Мебель для спальни наверняка подобрана женой – шишечки, изгибы, резьба в виде листьев. C потолка свисает противомоскитная сетка. В углу прячется телевизор; открыта дверь в ванную, но в дверном проходе свет не включен. Он всегда считал людей с чувством эстетизма и красоты извращенцами. Я помню, как он, уезжая, сказал это об одном из членов партии. Эту его неприязнь я никогда не разделял; так, я каждый год виделся с Ноэлом Кауардом[75] и даже звал его дядюшкой. Его и его спутника.
Человек, который убил меня, тянется за пистолетом, готовно лежащим на прикроватном столике. При этом штаны его так и валяются на полу. Жена-призерша указывает на них, но он отшучивается: «Да ну, незачем. Вдруг там свободная мохнатка ждет?» – и идет в соседнюю комнату. Мне хочется задержаться здесь, с женщиной, – любопытно вкусить толику ее умиротворенности после любовной утехи, – но я отправляюсь следом.
В гостиной находится человек, которого я не припоминаю. Гостиная на нюх – просто кладбище, от которого несет мертвечиной. Этим духом отчасти веет и от новоявленного гостя. Он то ли негроид, то ли азиат; толком не разобрать, из-за изменчивой тени одно перемежается другим. Я уже чувствую от него запашок умерщвления. Гость кашляет в стакан и говорит:
– Ой. Я думал, тут вода.
– Ты что, не знаешь, как выглядит бутылка белого рома? Или читать разучился? Не видишь, что написано на этикетке?
– Гм. Обычно я сначала нюхаю. А тут сначала глотнул.
– Я говорю, не глотать, а читать. Чи-тать!
– О, ёпт… И слышу как-то хреновато. Всё, знаешь, из-за этого пум-пум: уши как ватой заложены.
– Как такое, бомбоклат, можно спутать с водой?
– Да бог его знает. Если в такой красивой бутылке вода, значит, дом и вправду зажиточный. Богато, брат, у вас тут. Где только люди бабки берут на такую красоту? Даже как-то нескромно.

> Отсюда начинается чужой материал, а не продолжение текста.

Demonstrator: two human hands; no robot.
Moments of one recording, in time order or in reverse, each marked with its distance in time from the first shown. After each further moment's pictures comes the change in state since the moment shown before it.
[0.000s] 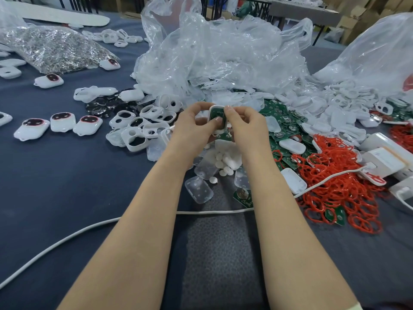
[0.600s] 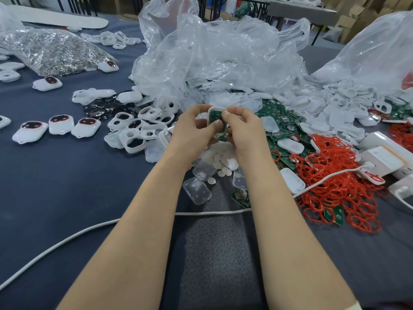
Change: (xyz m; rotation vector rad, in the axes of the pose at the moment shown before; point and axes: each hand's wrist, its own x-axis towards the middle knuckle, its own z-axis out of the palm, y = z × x) left_hand 0.000 -0.003 0.001 0.039 -0.026 0.027; right_hand 0.001 0.000 0.002 0.201 -0.030 0.126
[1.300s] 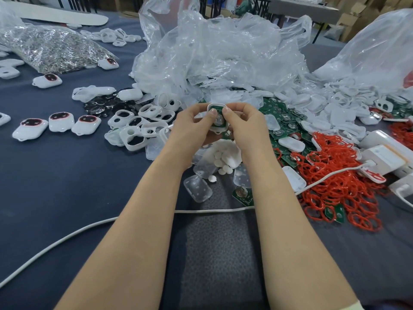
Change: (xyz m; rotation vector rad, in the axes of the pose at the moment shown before) left_hand 0.000 0.001 -0.002 -0.131 0.018 -0.057; right_hand -0.003 -0.004 -0.005 -0.098 -0.035 -0.098
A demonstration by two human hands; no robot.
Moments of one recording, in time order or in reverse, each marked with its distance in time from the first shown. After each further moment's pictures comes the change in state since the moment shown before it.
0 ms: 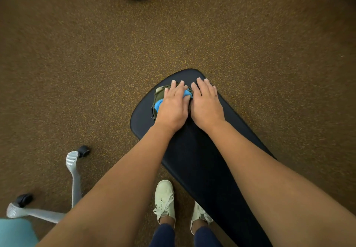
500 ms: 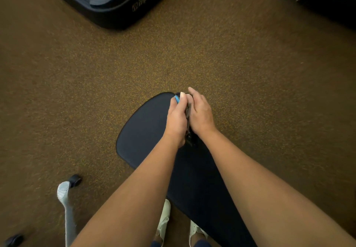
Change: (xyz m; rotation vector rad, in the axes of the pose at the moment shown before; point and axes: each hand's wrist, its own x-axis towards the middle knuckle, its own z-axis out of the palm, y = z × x) left_hand 0.001 0.113 -0.005 -1.145 -0.027 -0.418; right_hand -0.012 0.019 -0.070 0.727 0.201 0.320
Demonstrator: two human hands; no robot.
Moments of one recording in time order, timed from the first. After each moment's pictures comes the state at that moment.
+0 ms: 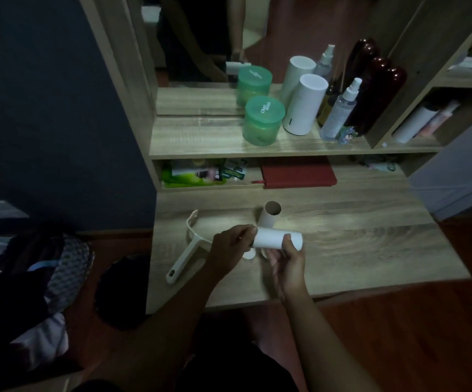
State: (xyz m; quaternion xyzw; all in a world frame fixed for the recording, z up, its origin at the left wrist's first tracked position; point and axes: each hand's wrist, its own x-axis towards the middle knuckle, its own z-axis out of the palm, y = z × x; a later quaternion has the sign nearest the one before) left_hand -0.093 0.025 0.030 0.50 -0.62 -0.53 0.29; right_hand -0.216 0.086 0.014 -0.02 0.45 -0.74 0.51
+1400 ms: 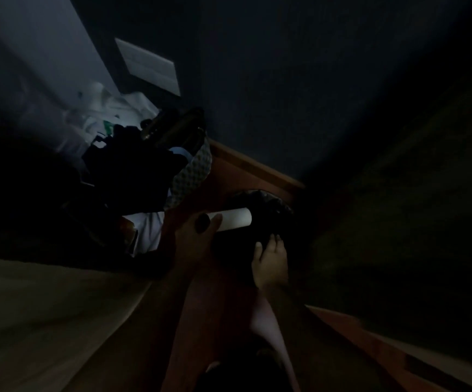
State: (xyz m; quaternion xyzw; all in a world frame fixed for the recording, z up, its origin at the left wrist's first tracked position) left_hand 0.348 0.035 -0.286 0.78 -0.30 -0.38 0.40; right_hand 0.191 0.027 -0.318 -0.63 0.71 -0.05 0.33
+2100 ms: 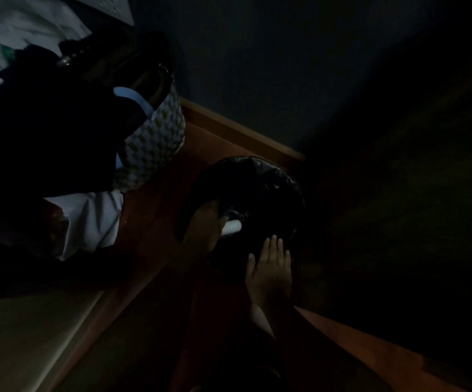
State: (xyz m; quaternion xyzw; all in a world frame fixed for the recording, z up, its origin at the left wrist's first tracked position) left_hand 0.323 -0.033 -0.501 0.75 -0.55 -0.35 0.11; right_hand 0.169 0.029 -0.510 -0.68 0.70 0.09 0.21
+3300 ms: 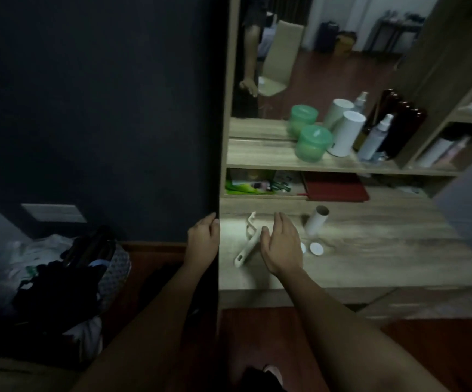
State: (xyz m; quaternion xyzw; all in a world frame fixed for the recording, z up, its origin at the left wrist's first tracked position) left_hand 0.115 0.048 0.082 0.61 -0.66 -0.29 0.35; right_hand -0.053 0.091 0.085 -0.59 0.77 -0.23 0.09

– Ты ждешь от меня скромности в моем собственном доме? Или видишь что-то такое, чего в жизни своей не видел?
– Вот так все богатенькие и кудахчут.
– А бедненькие пускай в колонке помоются. Ты мне тут что, за классовое сознание пришел втирать? Как ты, бомбоклат, в дом мой проник?
– Молча, через дверь.
– Как ты…
– Заладил: как да как. Не надоело? Зачем столько вопросов?
– Насчет «как» это дай я тебе скажу. Почему ты в моем доме… ну-ка… в три часа ночи? Тебе сколько раз говорено, чтобы нас вместе на публике никто не видел?
– Никогда не догадывался, что твоя спальня на публике. Как там красава? Судя по звуку, совсем недавно она все делала ништяково. Реально ништяково.
– Слушай, чего тебе надо?
– Ты не знаешь, какой сегодня день?
– Чё-ё? День?.. Хм. С утра был вроде как декабрь, третье число. То самое, что идет за вторым.
75
Ноэл Кауард (1899–1973) – английский драматург, актер и режиссер, известный в т. ч. гомосексуальными наклонностями; умер на Ямайке.